Identification of defects in the transcriptional program during lineage-specific in vitro differentiation of CD34(+) cells selected from patients with both low- and high-risk myelodysplastic syndrome.

OBJECTIVE: Development of myelodysplastic syndrome (MDS) is suggested to follow a multistep pathogenesis and is characterized by accumulation of molecular defects of the hematopoietic stem/progenitor cells, resulting in aberrant differentiation and proliferation.

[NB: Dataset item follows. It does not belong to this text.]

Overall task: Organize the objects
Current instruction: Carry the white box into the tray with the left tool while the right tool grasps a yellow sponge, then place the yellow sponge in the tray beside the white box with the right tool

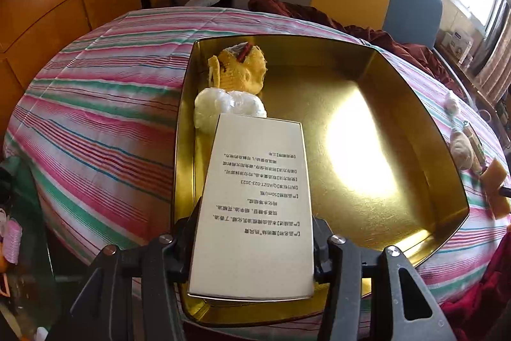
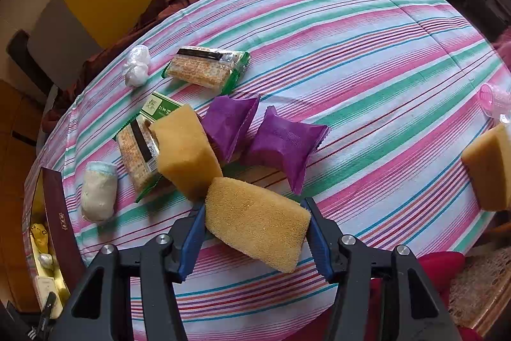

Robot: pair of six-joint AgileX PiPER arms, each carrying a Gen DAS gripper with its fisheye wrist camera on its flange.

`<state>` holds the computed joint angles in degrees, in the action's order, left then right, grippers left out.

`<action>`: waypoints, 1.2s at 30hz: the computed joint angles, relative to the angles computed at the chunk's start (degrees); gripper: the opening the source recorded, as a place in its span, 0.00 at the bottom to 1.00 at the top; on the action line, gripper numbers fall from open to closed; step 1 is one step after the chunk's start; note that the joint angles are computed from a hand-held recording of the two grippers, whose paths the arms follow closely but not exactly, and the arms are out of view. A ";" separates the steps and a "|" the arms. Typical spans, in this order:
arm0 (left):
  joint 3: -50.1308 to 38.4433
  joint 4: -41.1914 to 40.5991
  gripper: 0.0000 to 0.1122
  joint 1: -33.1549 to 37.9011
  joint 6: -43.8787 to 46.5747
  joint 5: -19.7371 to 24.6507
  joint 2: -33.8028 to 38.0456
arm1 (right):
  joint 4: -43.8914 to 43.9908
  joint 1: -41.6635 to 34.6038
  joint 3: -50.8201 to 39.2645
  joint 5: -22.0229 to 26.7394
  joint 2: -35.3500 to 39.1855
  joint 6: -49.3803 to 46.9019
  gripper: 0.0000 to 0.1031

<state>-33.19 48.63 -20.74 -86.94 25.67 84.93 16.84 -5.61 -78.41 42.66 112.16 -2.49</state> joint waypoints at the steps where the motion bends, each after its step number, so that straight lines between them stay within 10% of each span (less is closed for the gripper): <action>1: 0.03 0.40 0.46 -0.36 -0.71 0.38 0.01 | 0.01 -0.10 -0.01 0.09 -0.05 -0.14 0.57; 15: 1.19 6.73 0.47 -4.93 -7.22 10.60 -5.56 | 24.50 -5.62 13.64 -12.25 -10.98 -21.11 0.57; 20: 2.82 5.59 0.47 -2.02 -6.20 7.49 -8.28 | 27.89 -3.96 18.28 -13.38 -17.01 -25.84 0.57; 28: 5.17 5.88 0.47 -0.59 -8.62 8.56 -14.41 | 32.41 15.27 15.47 -10.55 -20.21 -32.36 0.57; 36: 7.23 6.70 0.47 2.40 -10.26 7.76 -17.76 | 26.23 38.81 -0.32 -8.34 -4.65 -25.35 0.58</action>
<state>-25.96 55.32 -18.34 -97.20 33.42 67.17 43.07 33.20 -78.73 34.32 107.51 -27.84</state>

MATERIALS AND METHODS: To detect alterations within the transcriptional program in MDS-derived CD34(+) cells during lineage-specific differentiation, we performed serial gene expression analysis of in vitro differentiated erythro-, granulo-, and megakaryopoietic cells using oligonucleotide microarrays (HG-U133A, Affymetrix, Santa Clara, CA, USA). For selected genes, expression data were confirmed using real-time polymerase chain reaction.
RESULTS: We identified genes with altered expression during lineage-specific differentiation in either low- or high-risk MDS cells compared to the expression patterns of continuously up- or downregulated genes from the normal transcriptional program of hematopoiesis. In cluster analyses, we could show that MDS samples have a distinct expression pattern of a set of selected genes compared to normal cells, which allows prediction of the affiliation of a sample to one group. Furthermore, this study gives an overview of genes that are differentially expressed in MDS cells compared to normal hematopoiesis.
CONCLUSION: Our data provide the first comprehensive transcriptional analysis of differentiating human CD34(+) cells derived from MDS patients compared to normal individuals. It gives new insights into the alteration of differentiation and proliferation of MDS stem cells.